I'm working on a web application where we have a very large image (4000 * 2000 pixels) that can be dragged about the place, zoomed in/out.

When the image isn't zoomed in or out, it can be dragged about very fast and it looks great. As soon as i change the size of the image by some factor, the dragging becomes dreadfully slow.

I have just noticed that I have a height attribute on the image, but don't have a width attribute.

This behaviour is similar in both IE and Firefox, for obvious reasons, it works slightly faster in FireFox.

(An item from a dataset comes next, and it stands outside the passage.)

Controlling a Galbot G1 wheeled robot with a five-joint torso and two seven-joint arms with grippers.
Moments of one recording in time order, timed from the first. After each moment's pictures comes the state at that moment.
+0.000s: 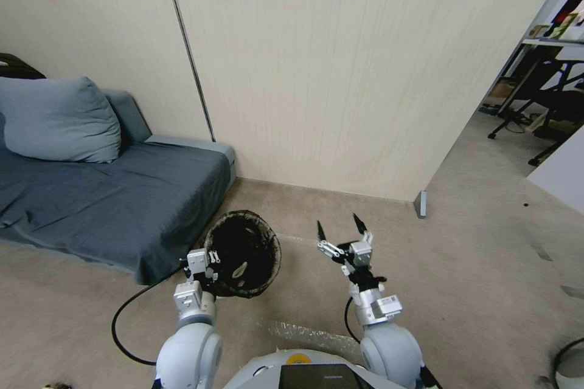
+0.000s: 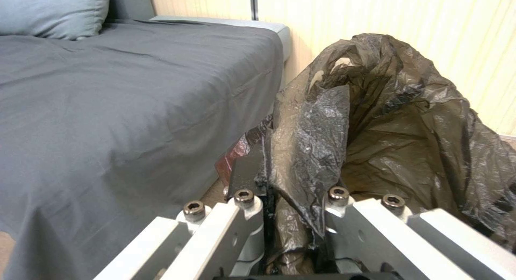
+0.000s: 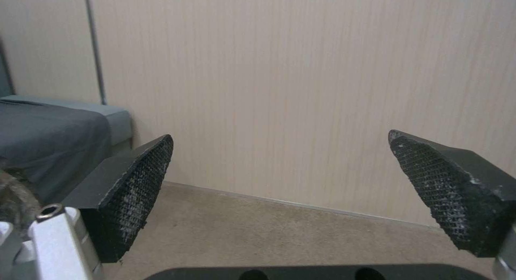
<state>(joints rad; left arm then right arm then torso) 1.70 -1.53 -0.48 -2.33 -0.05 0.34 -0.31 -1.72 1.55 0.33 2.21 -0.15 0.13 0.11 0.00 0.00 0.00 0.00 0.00</state>
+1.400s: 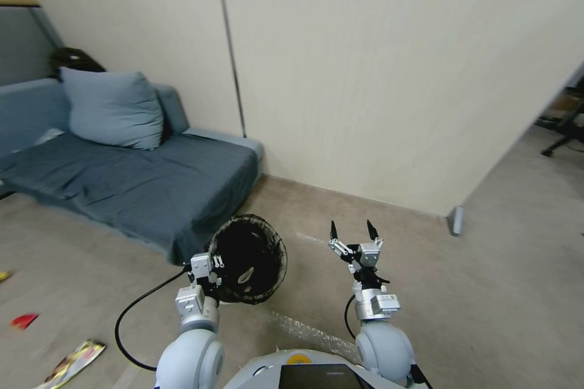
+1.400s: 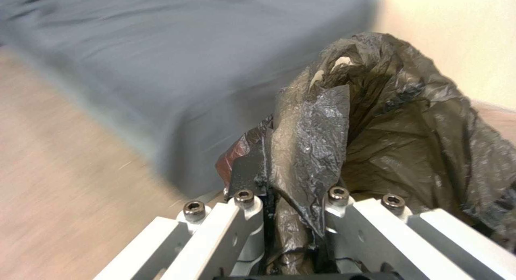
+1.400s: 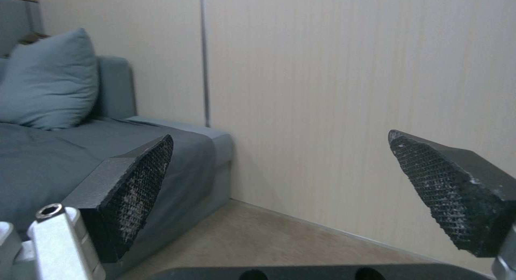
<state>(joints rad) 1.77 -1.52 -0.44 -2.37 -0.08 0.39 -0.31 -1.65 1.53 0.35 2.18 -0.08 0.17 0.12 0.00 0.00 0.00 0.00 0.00</state>
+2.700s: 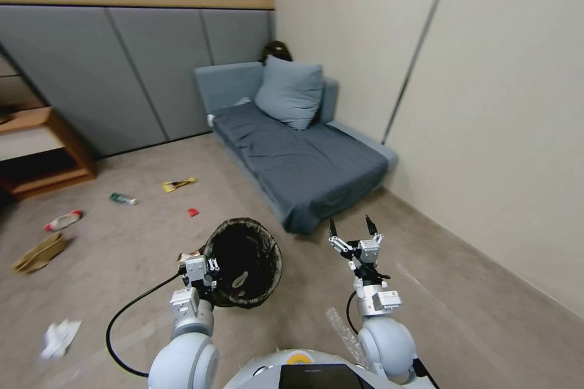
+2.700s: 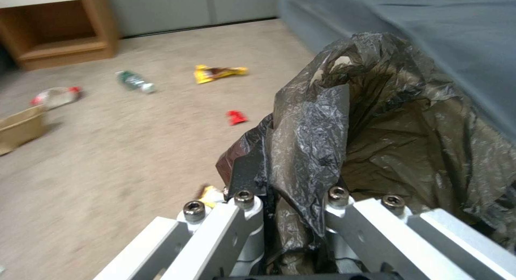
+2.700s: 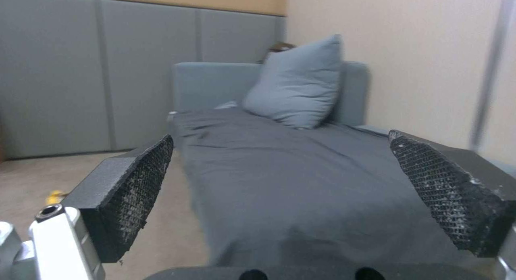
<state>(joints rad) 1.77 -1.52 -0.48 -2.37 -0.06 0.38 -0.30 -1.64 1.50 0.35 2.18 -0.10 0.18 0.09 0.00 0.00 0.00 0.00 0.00</state>
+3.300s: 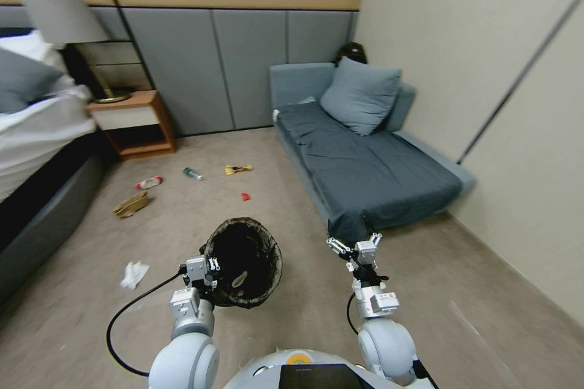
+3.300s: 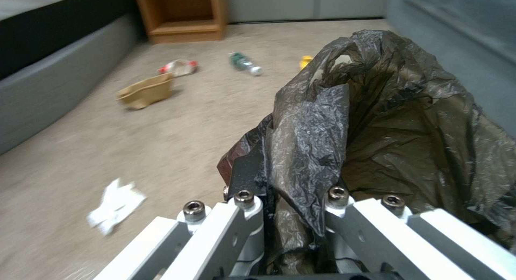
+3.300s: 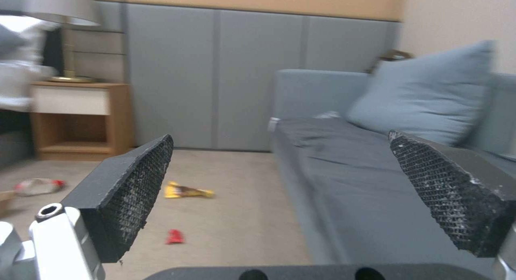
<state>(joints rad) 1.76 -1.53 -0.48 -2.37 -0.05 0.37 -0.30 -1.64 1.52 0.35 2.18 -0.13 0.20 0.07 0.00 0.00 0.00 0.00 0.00</state>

I have been looking at the GoogleMaps where they also have a very smooth draggable images.

What sort of optimisation I can do to achieve a similar result?

Thank you

+1  A: 

Google Maps relies on lots of small, tiled images, as opposed to one large image. That way, they can be loaded in and out of memory, as you move around.

The simplest way to optimise the image would be to slice it up.

If you want to offer multiple levels of zoom, you may also want to consider rendering images at different levels as well, rather than relying on the browser to image process at run time.

Additionally, look at the image format you use! GIF and PNG offer compressed file-sizes over images such as JPEG and TIFF (although, obviously quality does take a hit).

Pete
Thanks for the comment. When you say slice it up, would you do it in a browser through jQuery/java script or would you server multiple images instead of one?